See what work teams are doing with AI
The task classifier in Insights helps admins understand what work AI supports by grouping a sample of messages into use cases and tasks. Software engineering, for example, includes feature development and code maintenance, while sales & revenue include account research and planning. The Overview tab shows the mix of work at a glance; the Use cases tab provides a detailed table with task breakdowns. Admins can filter by group to see how teams use AI, then work with business owners to decide which workflows and outcomes to evaluate.
The Insights overview shows how credits are distributed across tasks, from implementing features to account research.
For the sales team shown below, account research and planning is the largest use of credits—a starting point for discussing how AI changes account preparation.
The Use cases table breaks down a team’s work by task, with credits, messages, and active users.
Identify where teams need training and support
In task details, the Models , Reasoning , and Speed breakdowns show each setting’s share of credits for a task. This helps admins assess whether the setup fits the work and target training on model selection. A routine brief, for example, may be worth testing with a faster or lower-cost setup, comparing quality and the time spent reviewing and correcting it.

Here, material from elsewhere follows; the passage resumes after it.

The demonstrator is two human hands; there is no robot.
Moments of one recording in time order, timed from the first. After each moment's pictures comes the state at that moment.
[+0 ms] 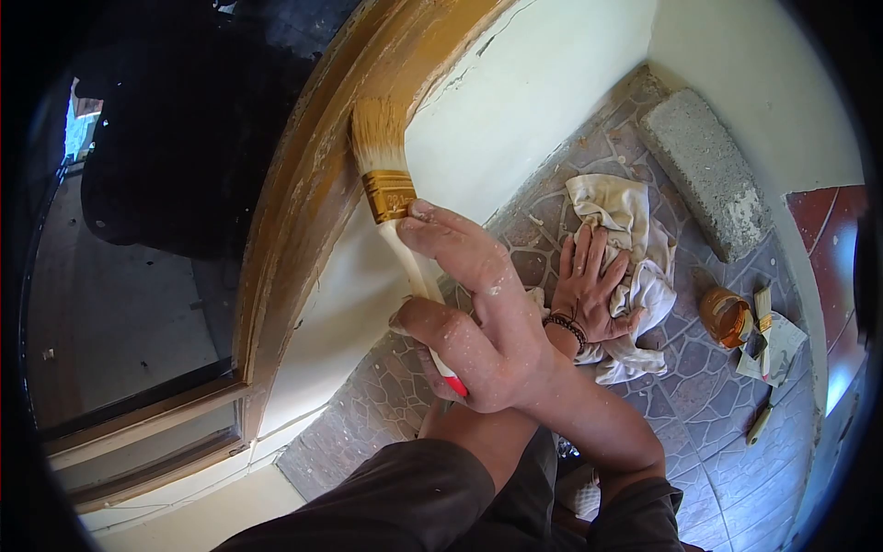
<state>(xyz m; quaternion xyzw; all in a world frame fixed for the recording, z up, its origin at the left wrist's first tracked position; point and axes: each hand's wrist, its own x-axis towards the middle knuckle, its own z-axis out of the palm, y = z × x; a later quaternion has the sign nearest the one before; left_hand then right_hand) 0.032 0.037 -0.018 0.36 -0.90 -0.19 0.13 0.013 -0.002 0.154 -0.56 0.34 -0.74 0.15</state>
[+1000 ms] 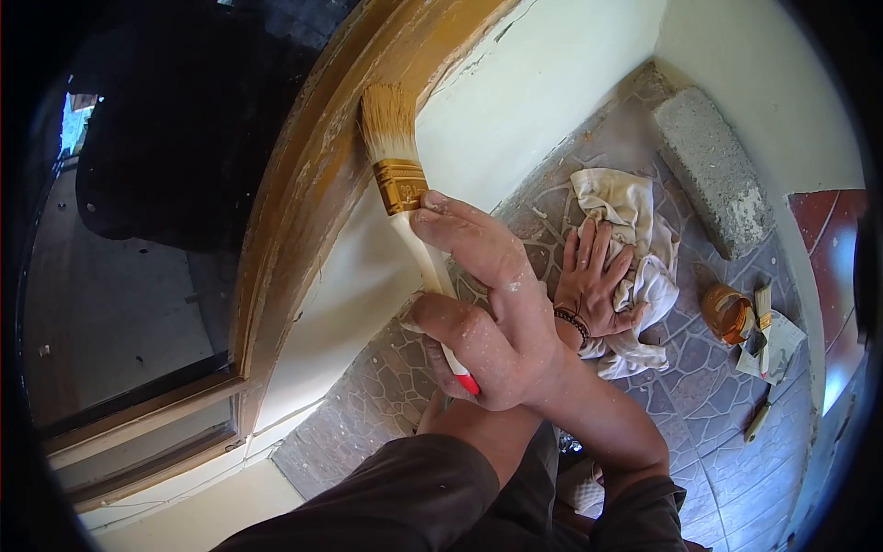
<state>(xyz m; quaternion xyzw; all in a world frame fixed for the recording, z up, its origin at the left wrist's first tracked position) 0.032 0.038 -0.018 0.36 -0.90 -0.19 0.14 0.014 -0.001 0.154 -0.57 0.34 -0.74 0.14</state>
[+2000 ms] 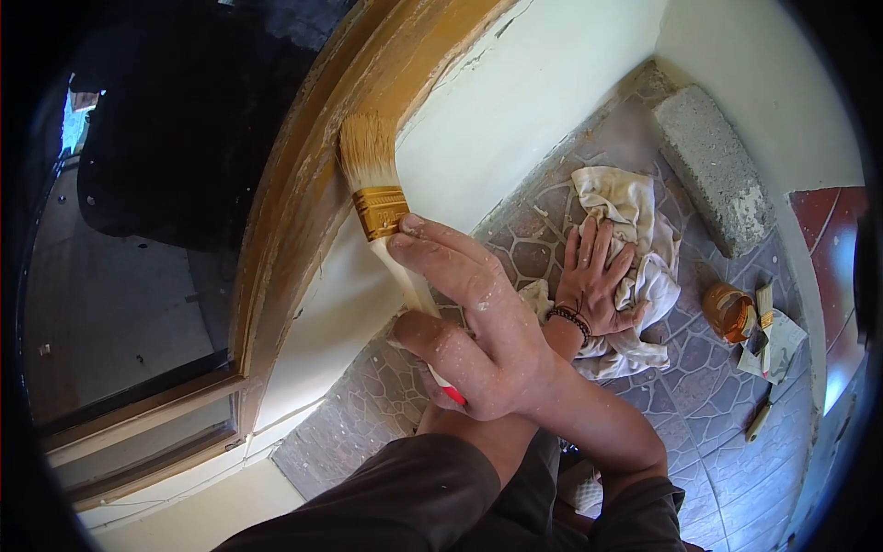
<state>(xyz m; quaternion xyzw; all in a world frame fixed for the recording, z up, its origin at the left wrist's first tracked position) 0.032 0.038 -0.020 0.36 -0.90 -0.19 0.14 0.023 0.009 0.159 -0.58 0.34 -0.72 0.18</state>
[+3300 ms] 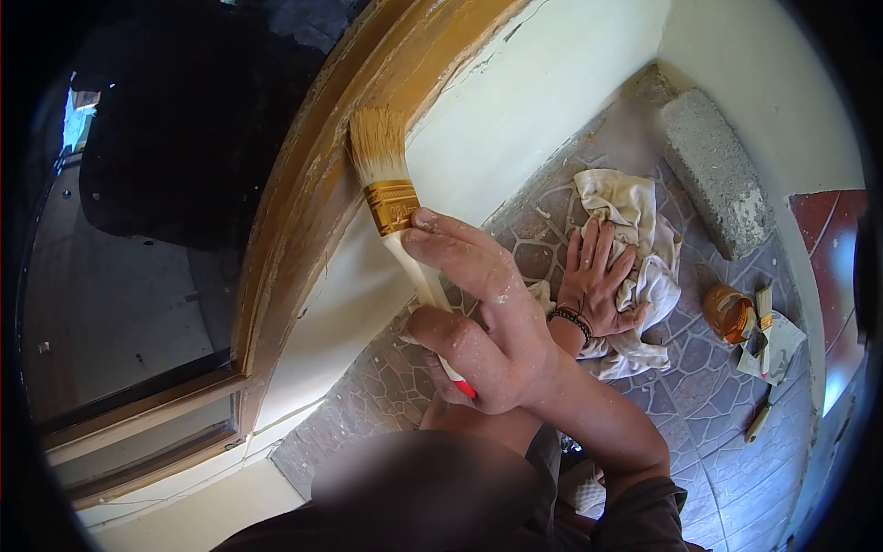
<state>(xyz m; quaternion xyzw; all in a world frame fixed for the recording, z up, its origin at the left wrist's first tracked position) 0.032 0.038 -0.019 0.36 -0.90 -0.19 0.16 0.021 0.005 0.155 -0.57 0.32 -0.73 0.18</state>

The Plugin leaderboard and Skills view show which tools support a task, helping admins focus training and decide which workflows to maintain or share. Low use of a relevant plugin may point to an access or training need; a frequently used skill may need a clear owner and regular updates.
Track Codex contributions to engineering outcomes
The Outcomes view shows Codex contributions to merged commits and lines of code, alongside code-review activity. Trends and available group, user, or repository filters help admins and engineering leaders understand adoption and decide where to expand access or support teams.

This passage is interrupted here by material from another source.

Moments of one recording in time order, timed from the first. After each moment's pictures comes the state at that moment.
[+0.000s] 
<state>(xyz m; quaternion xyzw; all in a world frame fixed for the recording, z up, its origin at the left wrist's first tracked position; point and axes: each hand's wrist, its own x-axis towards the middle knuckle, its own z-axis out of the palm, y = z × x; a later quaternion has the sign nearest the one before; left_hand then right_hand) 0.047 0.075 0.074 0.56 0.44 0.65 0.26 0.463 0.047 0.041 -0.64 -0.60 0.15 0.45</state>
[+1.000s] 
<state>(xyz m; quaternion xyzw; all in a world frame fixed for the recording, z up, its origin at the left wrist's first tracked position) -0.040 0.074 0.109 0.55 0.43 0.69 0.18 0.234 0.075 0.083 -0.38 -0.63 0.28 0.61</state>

If Codex contributes to a growing share of merged code, engineering leaders can compare that trend with review time, defects, and rework to assess whether it is helping the team ship software more effectively.
The Outcomes view tracks the share of merged commits and lines of code with Codex contributions over time.
The Admin plugin in ChatGPT Work lets admins compare adoption, spend, and tasks, then turn findings into reports for budget and rollout decisions. It can also create finished work, such as a leadership deck with charts, key findings, and recommended next steps, ready to share with cross-functional stakeholders.
With the Admin API, teams can automate reports in their own dashboards and combine analytics with business-system data. For example, a support dashboard could show credit use alongside ticket resolution time.
The Admin plugin compares team credit trends and summarizes changes for a monthly rollout review.
Connect analytics to business outcomes
Usage and task data are a starting point for admins to investigate value with business owners. Business owners add the context needed to assess it: what changed in the workflow, whether results improved, and what that improvement is worth. Together, they can connect product activity to measures such as delivery time, quality, or profitability.
Suppose the task classifier in the Admin Console shows that account research is common in a sales group. The admin checks whether model choices fit the task, provides training where a CRM plugin is underused, and shares a skill for consistent account plans. The sales owner then compares preparation time and plan quality with the team’s baseline. If time is saved, they track how much goes into customer conversations, which conversations become qualified opportunities, and which opportunities become sales. Revenue and contribution margin on that business help show whether the extra capacity produces a financial benefit.